So when we listened for a half hour to Jazz 99 out of Miami here in NEPA (no sign at all of the faithful Jazz WRTI relay on 99.1) before hearing phone lines open for requests in Dade and Brevard counties, we were getting trope ?

Same thing when we had * just * put up a new outdoor TV aerial and the first thing we got -- and the clearest -- was an opera on Channel 2 from Fort Lauderdale?

That's a lot of trope !

Thankx again for the clarification.
 
No, that was e-skip, unless associated with other tropo (such as tropo to NC and SC). E-skip can be stable too. On July 24, 2012, I had stable e-skip from NJ to Miami for hours. I could hear WFEZ in HD for hours when tuning to 93.1. The HD2 didn't drop out. The IBOC even interfered with local WMMR 93.3.
 
I remember that day July 24, 2012 very well, Nick!

While toy were hearing our Florida stations in your area, I was hearing your stations here.

WIOQ (which is also in my post above)

http://www.youtube.com/watch?v=O38Ij1HDj10

WPST

http://www.youtube.com/watch?v=fv6DtinKnNI

That E Skip event was so big, it even made a local paper in New York state!

http://thedailynewsonline.com/entertainment/article_6da68320-d675-11e1-91e3-0019bb2963f4.html


I've seen somewhat stable E Skip on the old analog TV back when I was living in Jersey and channel 2 from Miami would come in. It would sometimes be steady for maybe up to 30 seconds or so but always do that brief fade away and come right back strong.

But I've never heard stable E skip on FM, though it can happen as you mentioned. I think one of our Chicago area members said they once got a winter time E Skip from Miami that was very steady.
 
I checked my logs, and the evening of July 24, 2012 I logged several new FM stations, but not from the Florida area, but rather from farther West, primarily Texas and Kansas. The best included "The Buzzard" KZRD-93.9 Dodge City, KS, and KQXC-103.9 Witchita Falls, TX, my most distant of the day at 1445 miles. My location is near Poughkeepsie, NY.
 
In a way, this is a reply to many of the posts above:

Yes, there have been many notable tropo paths from the New England states to Florida over the years, but they are not as common as the paths from the Northeastern states to Virginia and North Carolina. To have a tropo path from MA to FL, you need to have conditions conducive to tropo over the ENTIRE length of that path. One "blob" of cooler air over any part of that path kills it.

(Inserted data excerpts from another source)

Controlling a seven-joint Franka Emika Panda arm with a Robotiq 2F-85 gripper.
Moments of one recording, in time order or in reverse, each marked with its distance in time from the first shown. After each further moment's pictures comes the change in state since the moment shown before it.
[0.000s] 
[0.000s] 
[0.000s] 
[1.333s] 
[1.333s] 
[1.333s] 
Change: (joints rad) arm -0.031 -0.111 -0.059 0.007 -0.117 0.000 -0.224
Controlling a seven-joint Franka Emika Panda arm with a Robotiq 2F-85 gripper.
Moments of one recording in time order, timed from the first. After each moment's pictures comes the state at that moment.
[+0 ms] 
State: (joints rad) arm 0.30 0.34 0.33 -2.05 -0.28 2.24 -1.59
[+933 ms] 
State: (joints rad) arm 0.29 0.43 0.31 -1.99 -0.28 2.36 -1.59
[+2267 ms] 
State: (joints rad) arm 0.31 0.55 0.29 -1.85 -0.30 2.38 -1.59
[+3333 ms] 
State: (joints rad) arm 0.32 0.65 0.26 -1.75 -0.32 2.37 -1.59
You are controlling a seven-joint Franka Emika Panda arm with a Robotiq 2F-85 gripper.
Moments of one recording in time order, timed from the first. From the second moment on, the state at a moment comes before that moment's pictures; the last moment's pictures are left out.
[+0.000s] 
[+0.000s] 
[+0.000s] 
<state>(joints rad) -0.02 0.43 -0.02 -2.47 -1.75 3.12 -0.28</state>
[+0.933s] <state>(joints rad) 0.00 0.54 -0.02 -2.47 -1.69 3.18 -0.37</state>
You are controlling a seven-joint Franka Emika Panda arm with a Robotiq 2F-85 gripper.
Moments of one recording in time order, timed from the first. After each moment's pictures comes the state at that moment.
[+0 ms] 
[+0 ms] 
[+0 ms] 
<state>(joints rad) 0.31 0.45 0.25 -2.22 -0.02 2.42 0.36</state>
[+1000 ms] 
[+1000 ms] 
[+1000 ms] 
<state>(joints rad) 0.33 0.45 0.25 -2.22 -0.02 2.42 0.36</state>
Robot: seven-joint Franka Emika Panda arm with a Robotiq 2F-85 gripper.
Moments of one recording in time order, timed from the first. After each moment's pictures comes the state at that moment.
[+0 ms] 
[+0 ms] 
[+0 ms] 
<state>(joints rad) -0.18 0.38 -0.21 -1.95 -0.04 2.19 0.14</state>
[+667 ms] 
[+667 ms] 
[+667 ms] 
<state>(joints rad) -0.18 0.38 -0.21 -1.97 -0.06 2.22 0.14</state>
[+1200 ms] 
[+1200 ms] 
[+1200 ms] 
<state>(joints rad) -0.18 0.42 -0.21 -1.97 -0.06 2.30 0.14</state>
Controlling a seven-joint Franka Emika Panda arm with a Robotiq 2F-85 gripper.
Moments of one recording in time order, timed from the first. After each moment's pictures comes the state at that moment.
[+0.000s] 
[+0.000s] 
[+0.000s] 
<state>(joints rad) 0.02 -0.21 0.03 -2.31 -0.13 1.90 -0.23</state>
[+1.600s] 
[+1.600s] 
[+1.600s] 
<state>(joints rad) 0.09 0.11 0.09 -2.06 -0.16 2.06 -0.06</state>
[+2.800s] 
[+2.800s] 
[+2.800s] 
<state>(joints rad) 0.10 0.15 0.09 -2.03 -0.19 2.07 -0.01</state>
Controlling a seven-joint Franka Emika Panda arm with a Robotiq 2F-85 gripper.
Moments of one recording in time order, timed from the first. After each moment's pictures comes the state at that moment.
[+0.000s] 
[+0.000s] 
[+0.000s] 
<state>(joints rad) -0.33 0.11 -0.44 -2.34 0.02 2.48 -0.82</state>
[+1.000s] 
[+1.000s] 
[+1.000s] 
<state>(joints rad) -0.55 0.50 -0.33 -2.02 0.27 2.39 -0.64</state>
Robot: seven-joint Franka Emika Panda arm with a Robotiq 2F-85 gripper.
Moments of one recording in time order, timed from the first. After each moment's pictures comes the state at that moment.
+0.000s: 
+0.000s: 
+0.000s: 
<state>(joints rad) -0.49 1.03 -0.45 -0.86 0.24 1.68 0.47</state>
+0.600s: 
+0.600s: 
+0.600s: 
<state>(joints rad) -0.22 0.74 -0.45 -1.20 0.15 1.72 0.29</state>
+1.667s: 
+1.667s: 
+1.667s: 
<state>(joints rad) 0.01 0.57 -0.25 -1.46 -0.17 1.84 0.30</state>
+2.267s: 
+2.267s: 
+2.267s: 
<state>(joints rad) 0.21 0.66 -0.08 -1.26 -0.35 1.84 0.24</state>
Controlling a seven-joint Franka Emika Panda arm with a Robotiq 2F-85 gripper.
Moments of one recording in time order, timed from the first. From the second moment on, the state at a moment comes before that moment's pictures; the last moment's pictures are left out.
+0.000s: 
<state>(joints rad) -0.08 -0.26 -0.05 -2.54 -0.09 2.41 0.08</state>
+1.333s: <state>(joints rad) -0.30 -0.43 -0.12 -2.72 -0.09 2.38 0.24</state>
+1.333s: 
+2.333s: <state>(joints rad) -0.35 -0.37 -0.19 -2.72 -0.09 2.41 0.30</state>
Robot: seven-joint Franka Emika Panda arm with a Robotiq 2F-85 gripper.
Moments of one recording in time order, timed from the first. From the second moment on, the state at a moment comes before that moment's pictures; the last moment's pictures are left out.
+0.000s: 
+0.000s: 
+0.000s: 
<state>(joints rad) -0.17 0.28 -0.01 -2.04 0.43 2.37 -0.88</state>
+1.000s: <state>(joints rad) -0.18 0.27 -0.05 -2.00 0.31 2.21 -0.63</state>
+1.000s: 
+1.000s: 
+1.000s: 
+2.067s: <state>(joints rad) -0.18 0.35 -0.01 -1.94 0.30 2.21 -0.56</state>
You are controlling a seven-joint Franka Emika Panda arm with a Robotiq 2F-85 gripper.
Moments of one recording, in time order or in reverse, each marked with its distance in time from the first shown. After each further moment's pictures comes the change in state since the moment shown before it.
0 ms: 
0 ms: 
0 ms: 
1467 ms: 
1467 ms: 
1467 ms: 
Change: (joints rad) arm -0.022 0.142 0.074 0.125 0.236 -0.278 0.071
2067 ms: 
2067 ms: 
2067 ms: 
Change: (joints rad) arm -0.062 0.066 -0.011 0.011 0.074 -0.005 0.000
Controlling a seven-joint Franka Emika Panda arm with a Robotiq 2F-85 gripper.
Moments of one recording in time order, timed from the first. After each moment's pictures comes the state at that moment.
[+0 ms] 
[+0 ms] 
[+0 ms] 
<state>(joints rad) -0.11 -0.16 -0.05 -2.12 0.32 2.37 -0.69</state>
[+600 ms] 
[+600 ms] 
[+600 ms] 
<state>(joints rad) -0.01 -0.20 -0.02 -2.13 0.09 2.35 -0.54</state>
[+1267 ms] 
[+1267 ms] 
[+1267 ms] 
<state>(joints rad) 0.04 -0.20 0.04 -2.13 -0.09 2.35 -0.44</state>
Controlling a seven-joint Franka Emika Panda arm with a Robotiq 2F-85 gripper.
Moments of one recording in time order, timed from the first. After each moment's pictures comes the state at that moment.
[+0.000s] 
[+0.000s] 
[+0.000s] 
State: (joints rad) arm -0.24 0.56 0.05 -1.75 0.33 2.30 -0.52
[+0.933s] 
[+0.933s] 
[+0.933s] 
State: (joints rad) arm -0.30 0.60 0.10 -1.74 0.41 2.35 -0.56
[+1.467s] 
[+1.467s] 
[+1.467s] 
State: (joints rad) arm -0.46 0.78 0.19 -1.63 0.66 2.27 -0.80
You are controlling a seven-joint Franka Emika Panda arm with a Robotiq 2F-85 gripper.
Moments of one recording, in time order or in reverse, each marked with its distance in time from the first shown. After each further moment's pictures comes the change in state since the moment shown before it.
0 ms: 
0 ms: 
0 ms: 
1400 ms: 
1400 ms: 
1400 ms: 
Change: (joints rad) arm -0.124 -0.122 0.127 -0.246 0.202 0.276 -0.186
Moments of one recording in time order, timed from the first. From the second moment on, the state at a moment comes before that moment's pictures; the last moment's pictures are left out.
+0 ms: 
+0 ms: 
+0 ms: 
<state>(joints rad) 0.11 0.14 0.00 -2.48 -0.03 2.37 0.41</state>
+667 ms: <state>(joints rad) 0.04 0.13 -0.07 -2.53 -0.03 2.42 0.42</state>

Tropo is more common over the Gulf Of Mexico (in the spring) and the Great Lakes (in the summer). It forms when hot humid air gets pushed over cold water. Tropo over water is usually best from mid-day afternoon to early evening, in direct contrast to tropo over land, which is rare in the after noon and often appears in the pre-dawn hours.

Sporadic-E skip does affect FM (even the 2m amateur band), but for every 100 hours of Es you'll see or hear on the 6m band or TV channel 2, only expect 10 hours on the FM band and about an hour on 2m, its occurrence drops off with frequency. Es reception almost always shows a fading pattern, sometimes severe, but, on rare occasion, I've had perfectly stable Es for half an hour or more. Tropo tends to be steady, but can show a fading pattern, usually very slow (sometimes fast if there are high hills in the path).

One feature of Es is the "skip zone" - the path is actually running way up into the sky (perhaps 60 miles high) and back down. In a typical Es opening, you may have a strong signal from 1000 miles, with no interference from the stations 800, 650, 400 and 250 miles away on the same frequency in exactly the same direction. In fact, if you do get an FM by Es at only 400 miles, you'll be telling people at the convention about that day for years. In tropo, the closer stations are usually stronger and drown out the distant ones (especially the FM BC stations, due to the capture effect). This is rarely not the case, but a phenomenon called "ducting" may allow distant reception whilst ignoring the closer ones.